Haben Sie schon mal so ein merkwürdiges WM-Gefühl erlebt? Kein Knistern. Keine Vorfreude. Keine Euphorie. Alleine dafür sollte man die Scheinchenzähler der FIFA für eine Sisyphos-Ewigkeit ans Kopfballpendel zwingen, gefüllt mit quarzigem Wüstensand. Einfach jammerschade, ein globales Freudenfest so zu zertrümmern.
Auch für uns als Journalisten ein Dilemma: Wie umgehen mit einer WM in Katar, die schon bei der Vergabe unheilbar vermurkst worden war, die jetzt schon zwölf Jahre zurückliegt? In einer aufgehitzten Atmosphäre und inmitten der Last-Minute-Empörung vor dem ersten Anstoß, die leider viel zu spät kommt. Und – ganz ehrlich: auch mit viel biegsamer Anbiederei und kriecherischer Heuchelei. Was im Dezember 2010 geschah, als die FIFA das großartige Spiel verriet, hätte einfach nicht passieren dürfen. Das lese ich auch in vielen Mails nach unseren GEA-Artikeln und meinem letzten Kommentar. Das ist gut so!
Einige Leser fragen uns, ob wir als GEA nun nicht auch konsequent die WM boykottieren müssten, fordern sogar dazu auf. Das ist, gerade nach den ätzenden Vorwürfen gegen »uns als Medien« in den vergangenen Jahren, ein neuralgischer Punkt, weil es über allem doch um Meinungsfreiheit und Demokratie geht, deren Schutz. Nein, ein Boykott in der Berichterstattung wäre ein eklatant falsches Signal.

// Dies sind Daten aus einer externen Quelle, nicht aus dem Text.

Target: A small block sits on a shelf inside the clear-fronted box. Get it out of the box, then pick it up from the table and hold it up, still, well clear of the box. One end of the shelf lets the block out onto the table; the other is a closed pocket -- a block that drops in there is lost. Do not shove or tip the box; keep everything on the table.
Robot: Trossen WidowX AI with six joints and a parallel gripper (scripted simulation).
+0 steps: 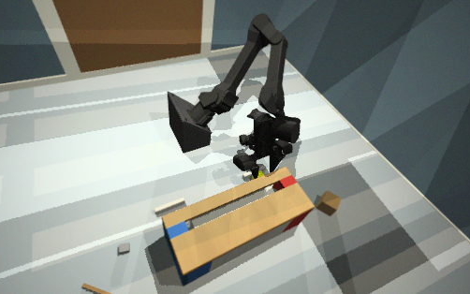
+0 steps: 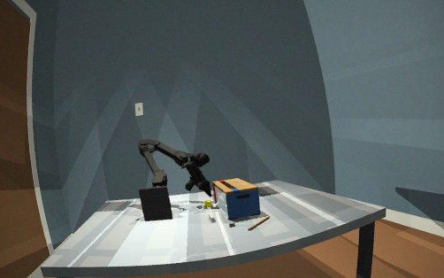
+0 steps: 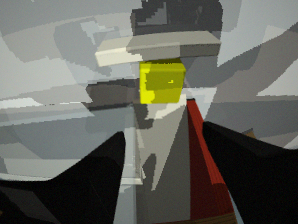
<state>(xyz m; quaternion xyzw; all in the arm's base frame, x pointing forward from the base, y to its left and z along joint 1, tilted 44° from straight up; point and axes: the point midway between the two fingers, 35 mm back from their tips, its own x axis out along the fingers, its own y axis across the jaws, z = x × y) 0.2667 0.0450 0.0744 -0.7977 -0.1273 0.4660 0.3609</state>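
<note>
The yellow-green block is 40 mm below my gripper tip and 20 mm behind it. From my gripper tip the other things lie so: tan cube: 180 mm ahead, 140 mm to the left, 30 mm below; then wooden stick: 500 mm to the right, 60 mm below, 50 mm ahead.
</note>
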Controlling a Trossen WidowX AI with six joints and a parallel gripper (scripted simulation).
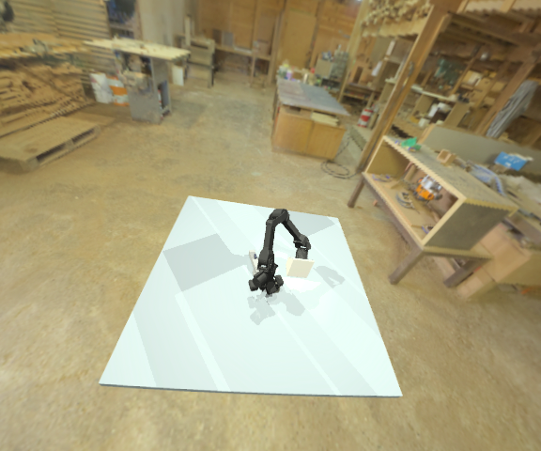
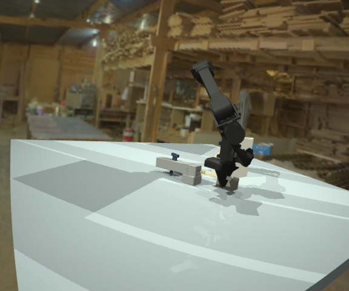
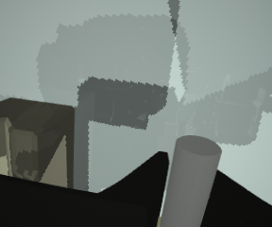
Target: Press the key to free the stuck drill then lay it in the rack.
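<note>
Right now my gripper tip is 7 cm past the rack block and 4 cm to the left of it. Round my gripper tip: drill: 1 cm ahead, 4 cm to the right, 3 cm above; then dark t-shaped key: 4 cm ahead, 21 cm to the right, 3 cm above; then grey fixture: 4 cm ahead, 18 cm to the right, 1 cm above.
</note>
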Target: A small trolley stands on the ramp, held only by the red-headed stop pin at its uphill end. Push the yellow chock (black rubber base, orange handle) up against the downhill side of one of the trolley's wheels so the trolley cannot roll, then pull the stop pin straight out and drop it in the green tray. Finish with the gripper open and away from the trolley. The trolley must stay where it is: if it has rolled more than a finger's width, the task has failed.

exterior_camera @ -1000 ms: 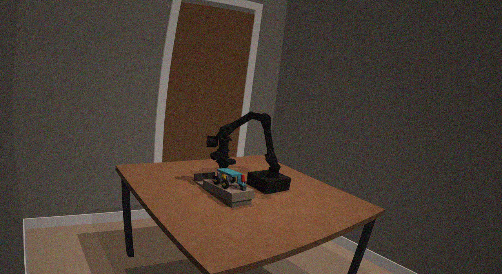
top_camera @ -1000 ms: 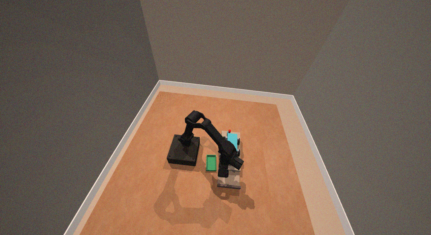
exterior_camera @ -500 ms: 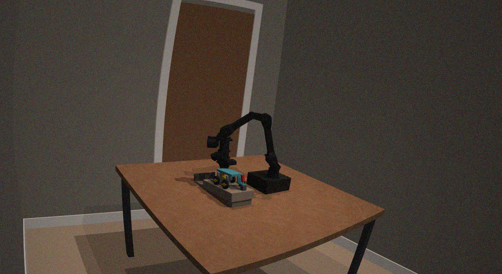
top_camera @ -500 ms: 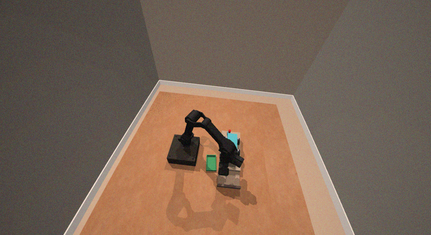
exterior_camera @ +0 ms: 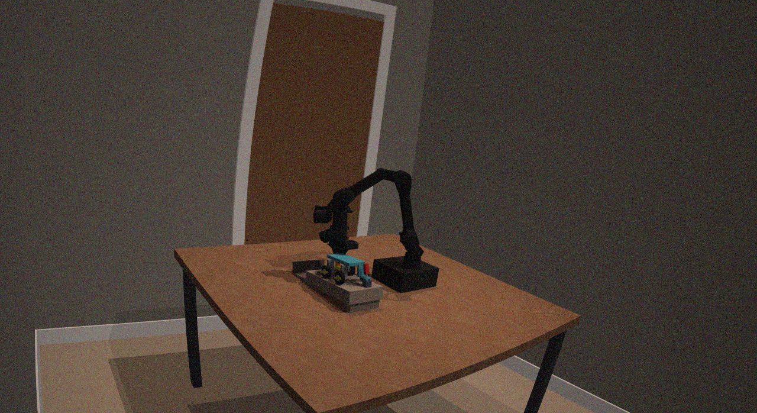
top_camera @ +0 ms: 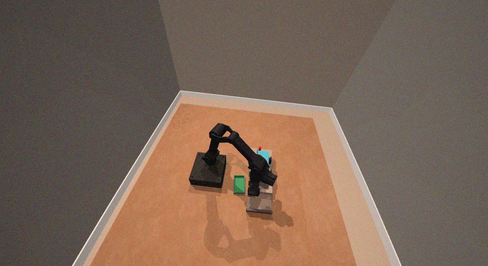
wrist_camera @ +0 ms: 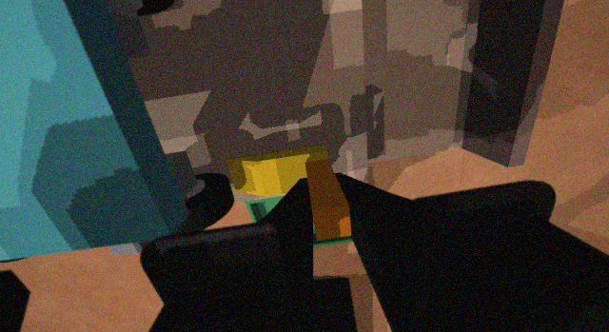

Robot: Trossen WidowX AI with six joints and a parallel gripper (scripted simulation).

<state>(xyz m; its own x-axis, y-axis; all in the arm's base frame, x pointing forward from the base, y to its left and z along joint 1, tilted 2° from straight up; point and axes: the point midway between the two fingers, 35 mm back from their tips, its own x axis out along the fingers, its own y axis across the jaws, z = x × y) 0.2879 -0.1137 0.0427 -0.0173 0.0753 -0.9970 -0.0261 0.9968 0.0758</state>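
Right now the yellow chock is 2 cm to the left of my gripper tip and 1 cm below it. Also, from my gripper tip: trolley: 5 cm ahead, 13 cm to the left, 2 cm above; then grey ramp: 5 cm ahead, 12 cm to the left, 5 cm below; then green tray: 8 cm behind, 2 cm to the left, 10 cm below.
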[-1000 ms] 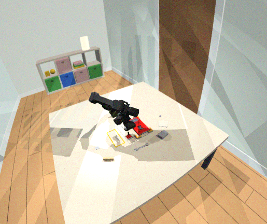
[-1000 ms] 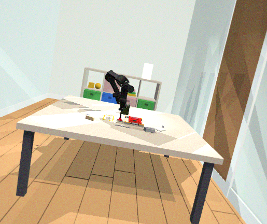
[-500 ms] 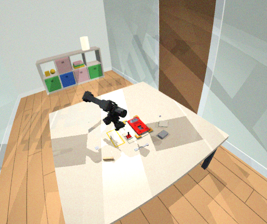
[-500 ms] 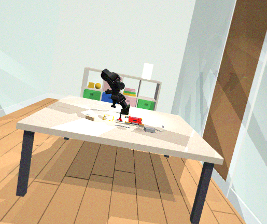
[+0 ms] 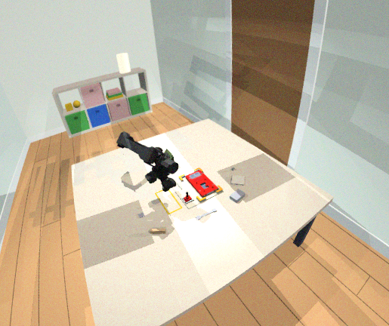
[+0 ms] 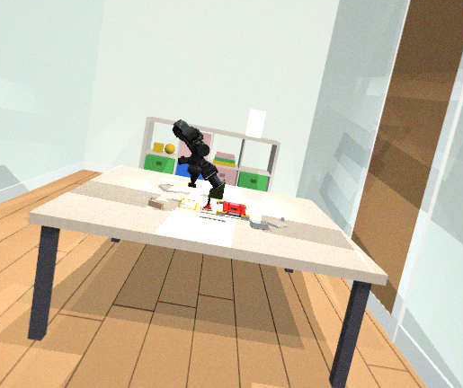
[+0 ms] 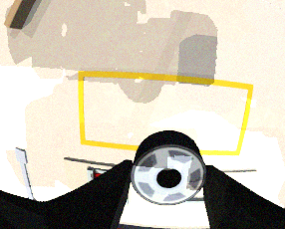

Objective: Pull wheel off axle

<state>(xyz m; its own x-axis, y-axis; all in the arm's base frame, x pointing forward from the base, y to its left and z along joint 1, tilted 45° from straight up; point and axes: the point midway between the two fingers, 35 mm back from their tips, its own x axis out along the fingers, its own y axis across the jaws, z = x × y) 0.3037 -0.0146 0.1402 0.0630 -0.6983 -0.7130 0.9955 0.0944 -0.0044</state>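
The axle lies 5 cm ahead of my gripper tip, 9 cm to the left of it and 6 cm below it. From my gripper tip the other things lie so: white piece 7 cm ahead, 43 cm to the left, 9 cm below; wooden block 18 cm ahead, 12 cm to the right, 8 cm below; wheel right at my gripper tip.
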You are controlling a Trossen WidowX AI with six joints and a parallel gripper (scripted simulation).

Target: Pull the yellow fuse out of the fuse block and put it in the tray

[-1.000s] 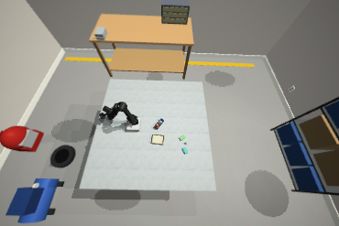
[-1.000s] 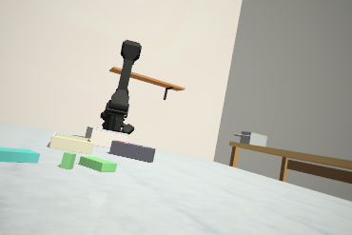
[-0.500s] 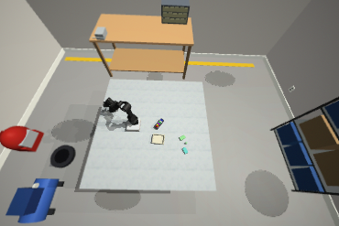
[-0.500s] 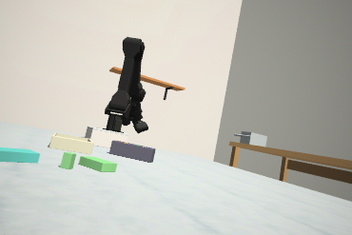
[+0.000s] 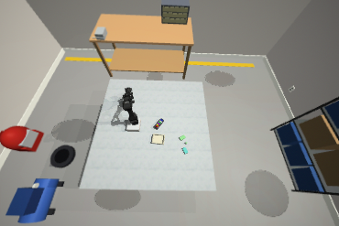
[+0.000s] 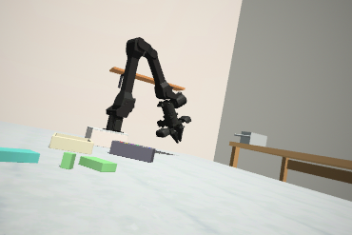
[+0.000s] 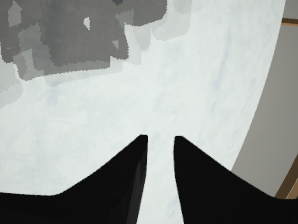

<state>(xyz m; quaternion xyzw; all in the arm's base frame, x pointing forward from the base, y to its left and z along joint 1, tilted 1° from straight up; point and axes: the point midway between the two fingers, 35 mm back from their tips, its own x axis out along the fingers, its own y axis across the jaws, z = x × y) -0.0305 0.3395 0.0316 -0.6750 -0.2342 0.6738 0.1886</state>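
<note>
The purple fuse is 41 cm to the right of my gripper tip, 29 cm ahead of it and 4 cm below it. The rest, counted from my gripper tip: green fuse: 39 cm to the right, 31 cm ahead, 4 cm below; then blue fuse: 37 cm to the right, 33 cm ahead, 4 cm below; then white fuse: 38 cm to the right, 32 cm ahead, 4 cm below.
</note>
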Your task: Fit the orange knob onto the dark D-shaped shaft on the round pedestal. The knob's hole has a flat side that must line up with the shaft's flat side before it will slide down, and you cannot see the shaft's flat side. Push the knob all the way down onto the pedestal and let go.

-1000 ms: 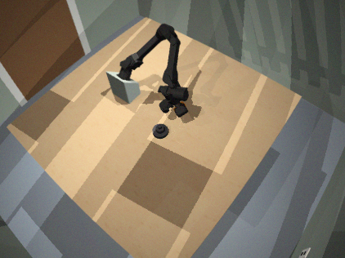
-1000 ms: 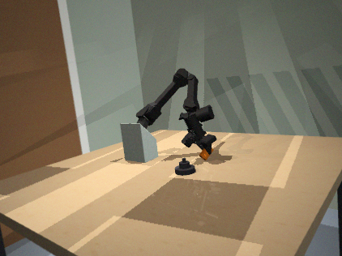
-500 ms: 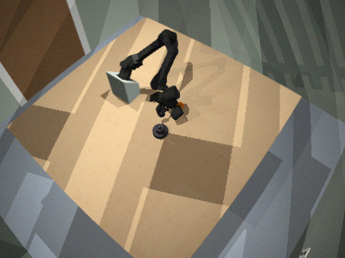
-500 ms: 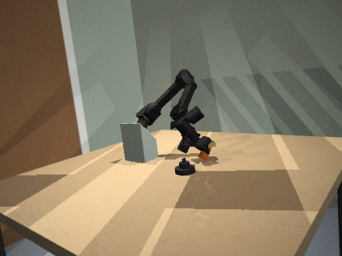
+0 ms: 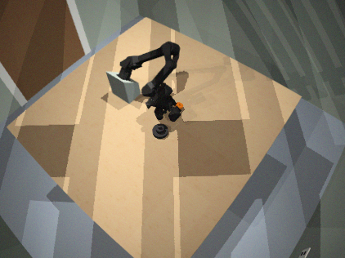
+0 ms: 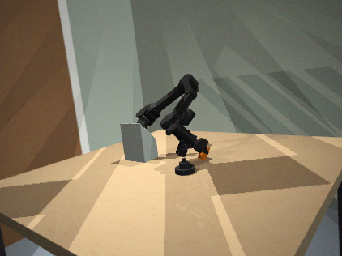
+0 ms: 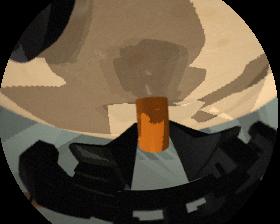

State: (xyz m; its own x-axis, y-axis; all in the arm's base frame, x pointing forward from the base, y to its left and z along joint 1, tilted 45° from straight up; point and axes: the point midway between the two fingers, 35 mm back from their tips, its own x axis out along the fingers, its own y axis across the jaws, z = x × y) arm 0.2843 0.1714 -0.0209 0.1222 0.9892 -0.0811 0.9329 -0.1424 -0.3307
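Right now my gripper tip is 10 mm to the left of the orange knob. From my gripper tip the other things lie so: dark round pedestal 30 mm ahead, 170 mm to the right.
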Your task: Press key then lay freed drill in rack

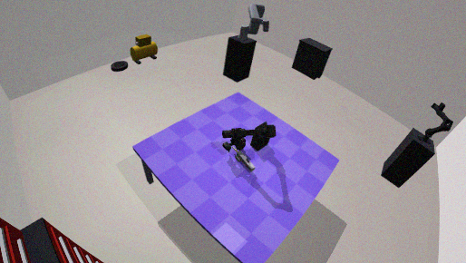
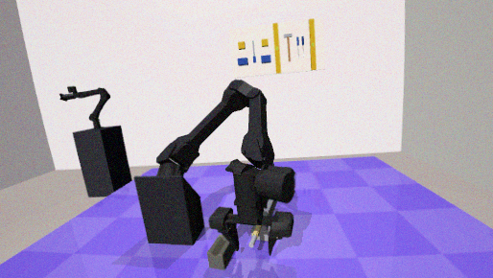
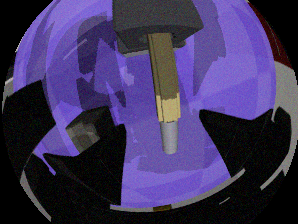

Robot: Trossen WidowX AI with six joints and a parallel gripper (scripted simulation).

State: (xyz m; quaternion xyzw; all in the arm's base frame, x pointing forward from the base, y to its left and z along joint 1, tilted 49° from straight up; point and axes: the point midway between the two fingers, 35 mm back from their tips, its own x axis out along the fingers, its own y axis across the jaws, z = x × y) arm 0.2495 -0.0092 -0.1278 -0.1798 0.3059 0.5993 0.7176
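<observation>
Right now my gripper tip is 1 cm short of the tan drill, 5 cm to the right of it and 3 cm below it. Also, from my gripper tip: grey-green rack (8 cm behind).
</observation>
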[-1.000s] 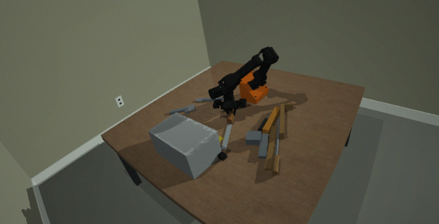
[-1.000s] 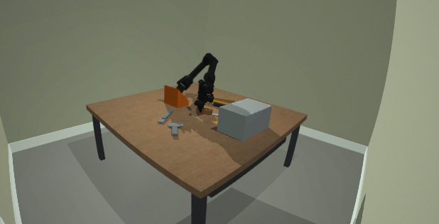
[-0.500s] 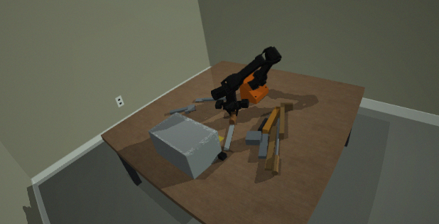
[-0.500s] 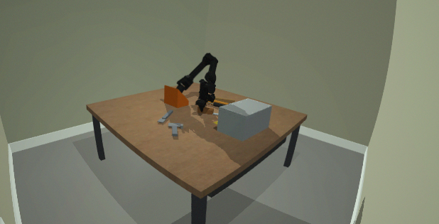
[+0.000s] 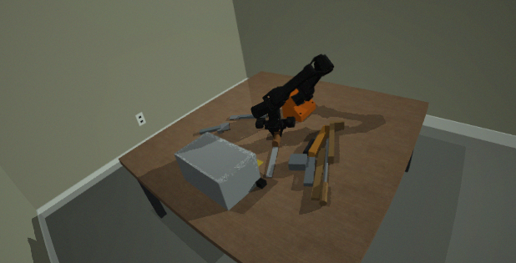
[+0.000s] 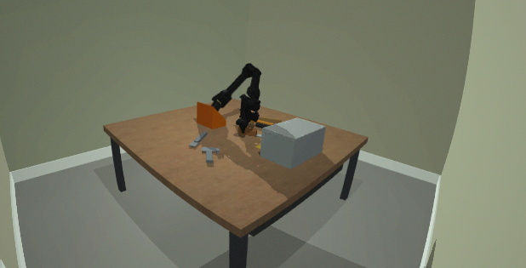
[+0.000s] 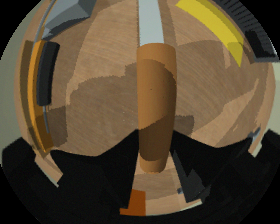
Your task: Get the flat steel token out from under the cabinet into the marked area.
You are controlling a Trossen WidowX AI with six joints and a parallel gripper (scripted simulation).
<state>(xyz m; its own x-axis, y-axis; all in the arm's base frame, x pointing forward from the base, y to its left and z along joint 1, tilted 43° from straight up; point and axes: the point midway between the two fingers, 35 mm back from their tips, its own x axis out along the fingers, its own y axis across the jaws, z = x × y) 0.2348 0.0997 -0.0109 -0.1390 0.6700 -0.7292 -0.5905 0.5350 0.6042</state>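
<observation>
Now: gripper tip 90 mm past the orange bar, 190 mm to the right of it and 10 mm below it. Round my gripper tip: grey block (90 mm ahead, 210 mm to the left, 10 mm above); then wooden stick (80 mm ahead, 320 mm to the left); then grey t-piece (130 mm ahead, 340 mm to the right).
</observation>
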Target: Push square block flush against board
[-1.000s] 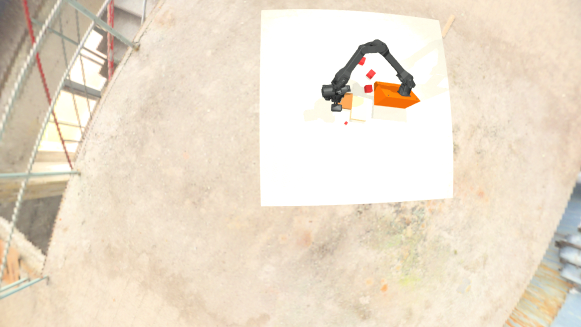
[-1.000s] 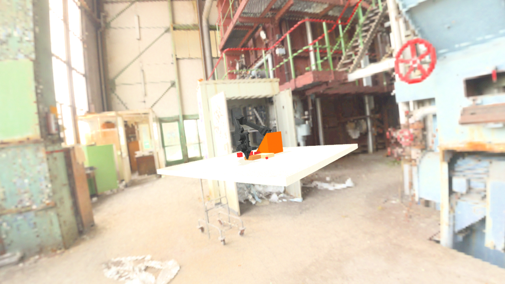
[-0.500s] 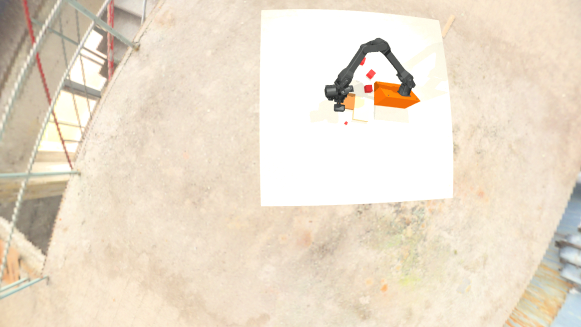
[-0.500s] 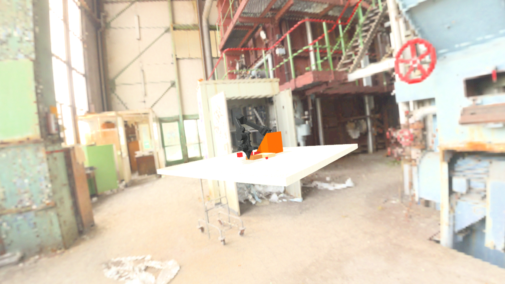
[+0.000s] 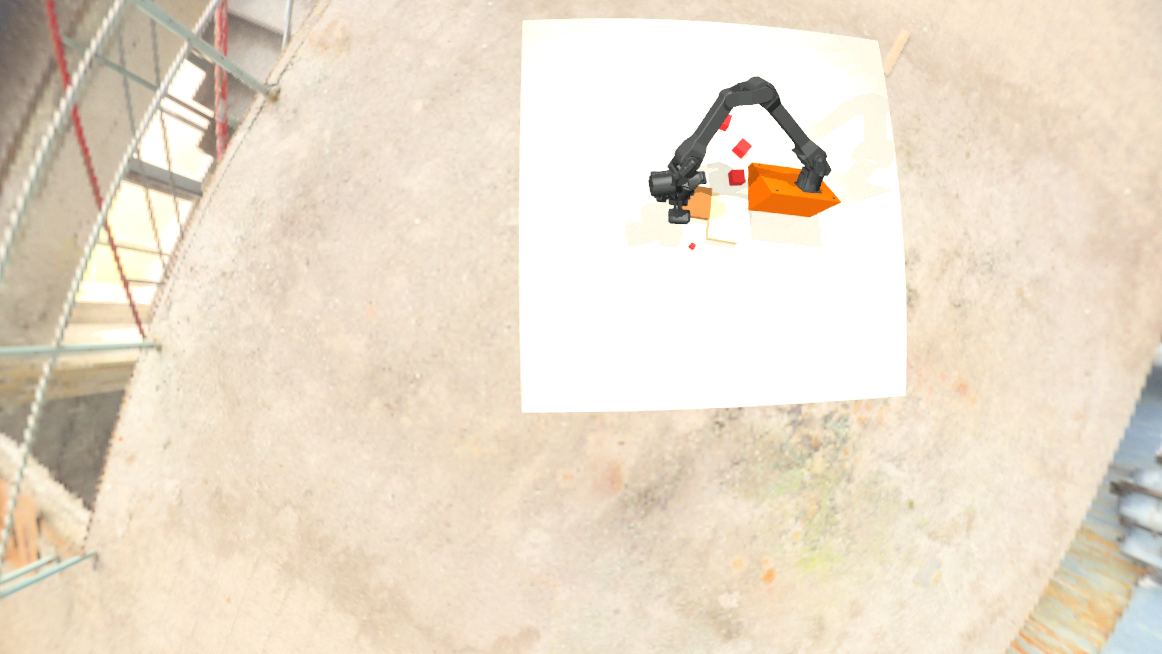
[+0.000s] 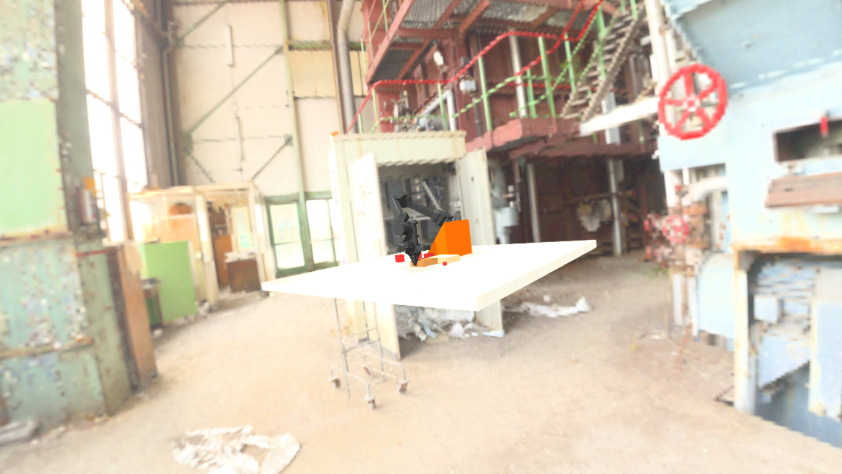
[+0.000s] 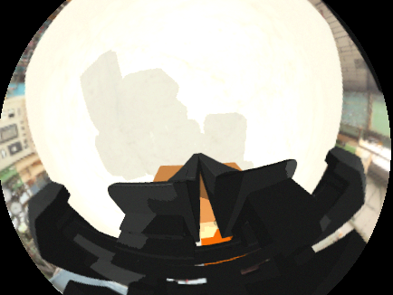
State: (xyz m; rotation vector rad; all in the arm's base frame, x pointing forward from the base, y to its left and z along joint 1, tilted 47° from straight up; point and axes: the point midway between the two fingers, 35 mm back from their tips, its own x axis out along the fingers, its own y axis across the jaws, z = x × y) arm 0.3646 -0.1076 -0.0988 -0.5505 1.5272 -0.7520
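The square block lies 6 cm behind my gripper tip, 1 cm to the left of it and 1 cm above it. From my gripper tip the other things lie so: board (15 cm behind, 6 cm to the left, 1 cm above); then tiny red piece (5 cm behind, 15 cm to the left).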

Denn wir dürfen nicht wohlfeil ausblenden, was uns nicht gefällt, weil etwa eine Redaktionsmehrheit das so sieht. Da gibt es viele schmerzhafte Lehren aus der spaltenden Corona-Demo-Zeit: Wir sind keine Partei.
Mein persönliches journalistisches Credo steht immer für den nüchtern unverstellten Blick auf Nachrichten und Fakten: Berichte, was ist, lasse nichts weg, füge nichts hinzu – und überlasse den Lesern ein Urteil. Über die WM werden wir berichten wie über alles, was auf der Welt passiert. Und das nicht nur im Sportteil. Aber ich möchte, unjournalistisch, auch hier aufrichtig sein – als Fußball-Fan: Vielleicht ist es in Zeiten wie diesen auch gut, wenn der Ball endlich rollt: »Brot und Spiele«, stimmt. Ob das gut tut, muss jeder selbst entscheiden. Ob es richtig ist, bleibt eine Gewissensfrage. Auch das ist Freiheit. Anders als in Katar.